What to produce: Your answer should be the lines of the data below that contain "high".

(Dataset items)
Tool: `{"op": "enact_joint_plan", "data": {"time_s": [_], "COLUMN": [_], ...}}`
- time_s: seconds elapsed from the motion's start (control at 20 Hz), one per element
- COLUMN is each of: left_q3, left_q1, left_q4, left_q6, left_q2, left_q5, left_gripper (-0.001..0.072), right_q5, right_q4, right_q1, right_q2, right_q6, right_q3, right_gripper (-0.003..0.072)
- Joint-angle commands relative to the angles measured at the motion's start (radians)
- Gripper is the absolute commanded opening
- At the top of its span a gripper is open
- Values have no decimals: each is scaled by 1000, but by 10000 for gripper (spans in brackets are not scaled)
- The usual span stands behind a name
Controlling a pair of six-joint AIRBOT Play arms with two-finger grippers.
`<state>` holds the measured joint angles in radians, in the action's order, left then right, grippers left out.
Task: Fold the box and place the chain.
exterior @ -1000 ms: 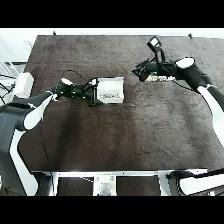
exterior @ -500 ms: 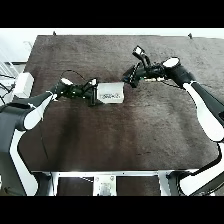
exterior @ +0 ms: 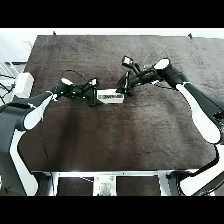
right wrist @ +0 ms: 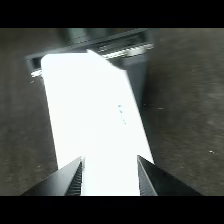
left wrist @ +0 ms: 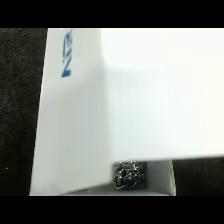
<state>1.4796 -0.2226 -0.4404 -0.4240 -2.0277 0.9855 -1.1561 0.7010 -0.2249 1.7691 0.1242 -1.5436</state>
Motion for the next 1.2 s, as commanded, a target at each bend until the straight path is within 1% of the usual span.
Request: {"op": "enact_joint_plan", "data": {"time_s": [0.0,0.15,0.6,0.8,1.05,1.15], "left_q3": [1,1,1,1,1,1], "left_q1": [0,0,0,0,0,0], "left_q4": [0,0,0,0,0,0], "left_q6": [0,0,0,0,0,0], "left_q2": [1,1,1,1,1,1], "left_q5": [0,0,0,0,0,0], "left_gripper": [306,306,306,306,306,306], "right_q5": [14,21,23,84,85,85], "right_q4": [44,43,43,44,44,44], "right_q1": [-29,-37,-56,-53,-54,-54], "right_q2": [3,6,65,71,71,71], "right_q6": [-16,-51,-58,-57,-56,-52], "right_q3": [-2,-2,-31,-48,-87,-90], "right_gripper": [414,425,425,425,422,407]}}
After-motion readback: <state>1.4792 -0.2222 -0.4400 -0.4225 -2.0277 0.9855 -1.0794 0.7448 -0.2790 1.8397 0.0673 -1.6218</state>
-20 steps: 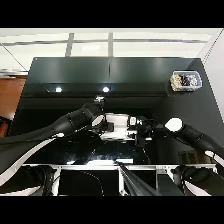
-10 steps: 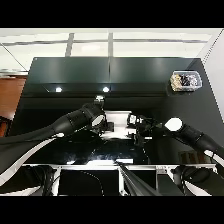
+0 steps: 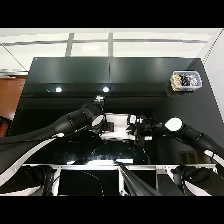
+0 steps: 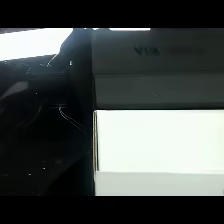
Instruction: Fold the box and place the chain.
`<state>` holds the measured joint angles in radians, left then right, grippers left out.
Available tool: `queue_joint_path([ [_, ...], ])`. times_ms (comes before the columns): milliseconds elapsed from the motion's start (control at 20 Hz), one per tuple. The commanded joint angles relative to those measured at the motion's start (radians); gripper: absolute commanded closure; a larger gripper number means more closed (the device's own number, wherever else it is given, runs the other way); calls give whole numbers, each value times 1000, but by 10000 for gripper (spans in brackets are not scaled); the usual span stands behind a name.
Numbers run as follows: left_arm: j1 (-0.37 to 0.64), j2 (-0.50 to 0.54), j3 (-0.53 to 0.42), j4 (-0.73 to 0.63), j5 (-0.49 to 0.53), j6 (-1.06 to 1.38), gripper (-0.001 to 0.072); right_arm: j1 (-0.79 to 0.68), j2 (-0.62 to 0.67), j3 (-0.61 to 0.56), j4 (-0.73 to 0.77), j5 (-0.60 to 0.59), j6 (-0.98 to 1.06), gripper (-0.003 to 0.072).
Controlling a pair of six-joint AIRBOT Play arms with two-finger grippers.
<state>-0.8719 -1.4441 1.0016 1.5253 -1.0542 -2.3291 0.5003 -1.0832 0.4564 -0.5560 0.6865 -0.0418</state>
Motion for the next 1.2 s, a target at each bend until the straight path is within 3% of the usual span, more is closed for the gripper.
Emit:
queue_joint_path([
  [0,1,-1,0,3,5,-2,678,-2,3,1,-11,-2,12,659],
  [150,0,-1,0,3,1,-2,680,-20,46,31,-151,36,264,659],
  [250,1,-1,0,4,-1,-2,680,-100,90,58,-282,129,514,658],
  [450,0,-1,0,3,-2,-2,680,-417,138,78,-309,376,844,658],
  [600,0,-1,0,3,-2,-2,680,-640,136,52,-303,389,1207,659],
  [800,1,-1,0,3,-2,-2,680,-708,34,19,-251,454,1251,658],
  [1000,2,-1,0,3,-3,-1,680,-620,-132,16,-231,478,1251,657],
  [1150,2,-1,0,3,-3,-1,680,-531,-188,16,-138,455,1215,657],
])
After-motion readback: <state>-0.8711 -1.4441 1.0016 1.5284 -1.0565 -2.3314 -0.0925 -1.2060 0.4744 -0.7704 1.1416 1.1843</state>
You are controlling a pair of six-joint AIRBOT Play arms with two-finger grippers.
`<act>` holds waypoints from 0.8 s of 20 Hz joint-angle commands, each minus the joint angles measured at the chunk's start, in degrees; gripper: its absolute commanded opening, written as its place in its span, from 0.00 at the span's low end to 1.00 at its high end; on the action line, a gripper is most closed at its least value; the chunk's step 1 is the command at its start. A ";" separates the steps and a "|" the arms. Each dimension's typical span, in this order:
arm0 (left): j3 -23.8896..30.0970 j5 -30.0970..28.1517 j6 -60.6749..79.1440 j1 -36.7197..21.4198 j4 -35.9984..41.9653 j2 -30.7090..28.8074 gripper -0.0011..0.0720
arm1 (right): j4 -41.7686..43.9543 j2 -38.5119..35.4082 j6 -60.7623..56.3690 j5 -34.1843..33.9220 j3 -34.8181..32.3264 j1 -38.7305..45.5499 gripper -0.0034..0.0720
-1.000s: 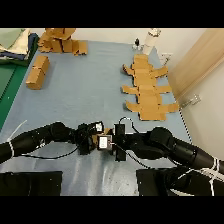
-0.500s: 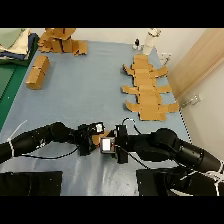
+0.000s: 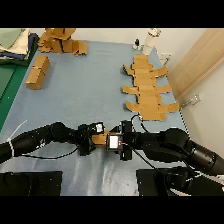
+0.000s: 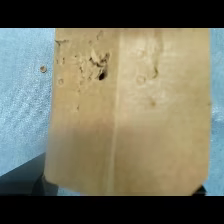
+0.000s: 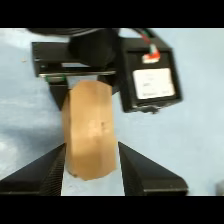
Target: Fold the box.
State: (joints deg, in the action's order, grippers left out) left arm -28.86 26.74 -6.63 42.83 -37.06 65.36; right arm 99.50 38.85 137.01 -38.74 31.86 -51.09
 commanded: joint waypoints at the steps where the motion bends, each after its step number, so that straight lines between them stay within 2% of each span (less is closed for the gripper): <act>1: 0.00 -0.04 -0.02 0.00 0.00 0.00 0.71 | -1.77 2.75 -0.04 7.02 -0.02 2.32 0.71; 5: 0.00 -0.02 -0.02 0.00 0.00 0.00 0.71 | 0.83 8.15 0.02 8.72 -0.02 2.38 0.71; 16: 0.00 -0.02 -0.02 0.00 0.02 0.00 0.71 | 4.11 11.19 1.51 5.70 -0.04 0.72 0.71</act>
State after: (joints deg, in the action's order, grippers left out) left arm -28.86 26.72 -6.66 42.81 -37.04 65.36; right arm 102.56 48.95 138.06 -32.64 31.86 -50.26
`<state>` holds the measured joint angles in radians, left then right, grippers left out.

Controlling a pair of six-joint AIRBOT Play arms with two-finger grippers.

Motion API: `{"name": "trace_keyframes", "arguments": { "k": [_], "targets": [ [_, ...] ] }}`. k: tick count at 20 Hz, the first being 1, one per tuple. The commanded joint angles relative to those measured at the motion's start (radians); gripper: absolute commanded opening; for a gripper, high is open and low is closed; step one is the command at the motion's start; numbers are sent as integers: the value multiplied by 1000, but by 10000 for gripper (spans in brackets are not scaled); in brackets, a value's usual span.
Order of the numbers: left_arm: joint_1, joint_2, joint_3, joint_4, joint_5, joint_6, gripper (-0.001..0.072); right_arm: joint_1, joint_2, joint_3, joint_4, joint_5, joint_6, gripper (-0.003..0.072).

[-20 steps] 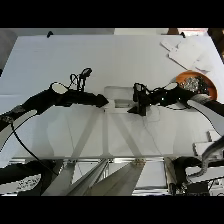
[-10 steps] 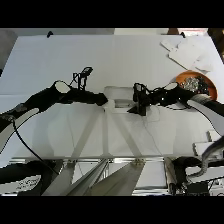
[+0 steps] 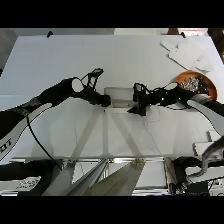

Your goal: Fold the box and place the chain.

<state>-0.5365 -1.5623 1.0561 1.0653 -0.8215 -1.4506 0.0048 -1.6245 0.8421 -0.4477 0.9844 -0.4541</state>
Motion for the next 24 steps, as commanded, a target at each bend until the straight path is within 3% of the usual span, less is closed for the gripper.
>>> {"name": "trace_keyframes", "arguments": {
  "k": [1, 7, 14, 16, 18, 24],
  "targets": [
    [-26, -25, 56, 126, -72, -135, 489, 0, 0, 0, 0, 0, 0, 400],
    [-45, -25, 146, 142, -117, -272, 489, 0, 0, 0, 0, 0, 0, 400],
    [-128, -114, 252, 355, -261, -457, 487, 0, 0, 0, 0, 0, 0, 400],
    [-138, -132, 288, 374, -277, -517, 433, 0, 0, 0, 0, 0, 0, 400],
    [-146, -157, 319, 388, -320, -554, 433, 0, 0, 0, 0, 0, 0, 400],
    [-155, -175, 326, 452, -403, -618, 432, 0, 0, 0, 0, 0, 0, 400]
  ]
}}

Written answer:
`<act>` holds waypoints from 0.8 s of 20 Hz joint-angle commands, each minus the joint angles measured at the chunk's start, in degrees; gripper: its absolute commanded opening, written as its place in its span, from 0.00 at the span's low end to 1.00 at its high end; on the action line, a gripper is most closed at its least value; the chunk's step 1 is the command at its start. A ";" separates the steps and a "|" the arms. Each dimension's typical span, in this order:
Motion API: `{"name": "trace_keyframes", "arguments": { "k": [_], "targets": [ [_, ...] ] }}`. k: tick count at 20 Hz, the first being 1, one per tuple. The commanded joint angles relative to those measured at the motion's start (radians); gripper: absolute commanded opening; for a gripper, high is open and low is closed; step one is the command at the motion's start; numbers are sent as integers: the value multiplied by 1000, but by 10000 for gripper (spans in brackets are not scaled); in brackets, a value's usual span.

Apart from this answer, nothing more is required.